=== PROBLEM REQUIREMENTS ===
State, as one number, how many lines in these records hold "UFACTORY".

=== DATASET CONTENT ===
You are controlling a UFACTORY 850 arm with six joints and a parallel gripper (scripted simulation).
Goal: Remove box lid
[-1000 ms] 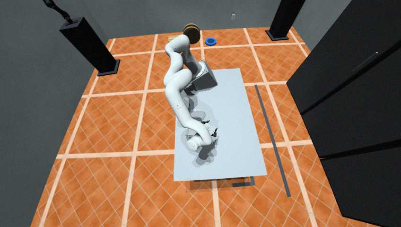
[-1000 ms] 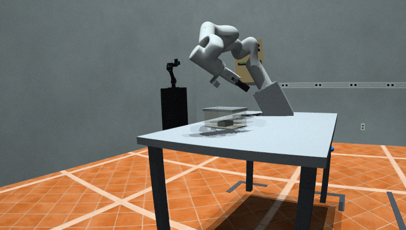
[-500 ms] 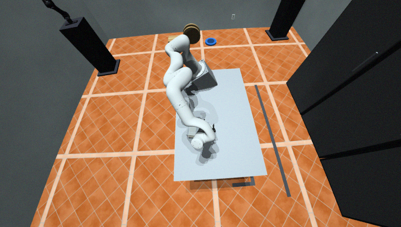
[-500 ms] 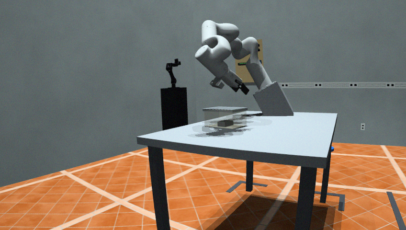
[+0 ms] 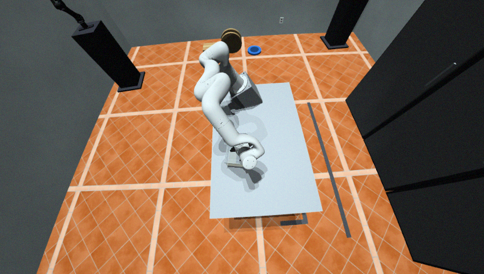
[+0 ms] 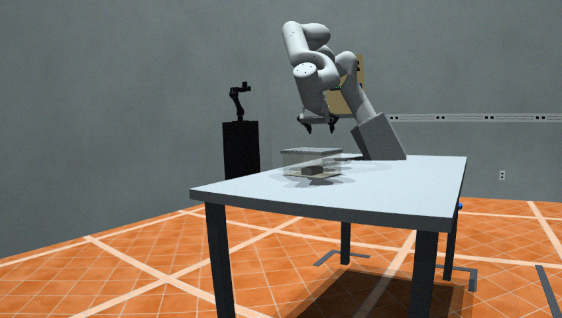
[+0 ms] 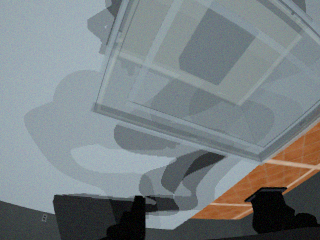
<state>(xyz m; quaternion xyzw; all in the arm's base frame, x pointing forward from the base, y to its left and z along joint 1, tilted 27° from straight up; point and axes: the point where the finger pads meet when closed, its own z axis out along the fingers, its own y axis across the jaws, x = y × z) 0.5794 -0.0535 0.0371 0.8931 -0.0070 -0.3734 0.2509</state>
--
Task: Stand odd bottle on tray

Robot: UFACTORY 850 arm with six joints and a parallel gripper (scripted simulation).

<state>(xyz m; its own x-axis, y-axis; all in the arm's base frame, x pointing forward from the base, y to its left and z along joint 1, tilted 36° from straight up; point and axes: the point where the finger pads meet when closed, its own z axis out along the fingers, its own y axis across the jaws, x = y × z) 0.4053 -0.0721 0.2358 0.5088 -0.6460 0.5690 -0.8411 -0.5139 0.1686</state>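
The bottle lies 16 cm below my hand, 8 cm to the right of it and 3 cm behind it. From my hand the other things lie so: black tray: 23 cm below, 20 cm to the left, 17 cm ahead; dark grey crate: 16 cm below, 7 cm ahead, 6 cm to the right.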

=== WRITTEN RESPONSE ===
2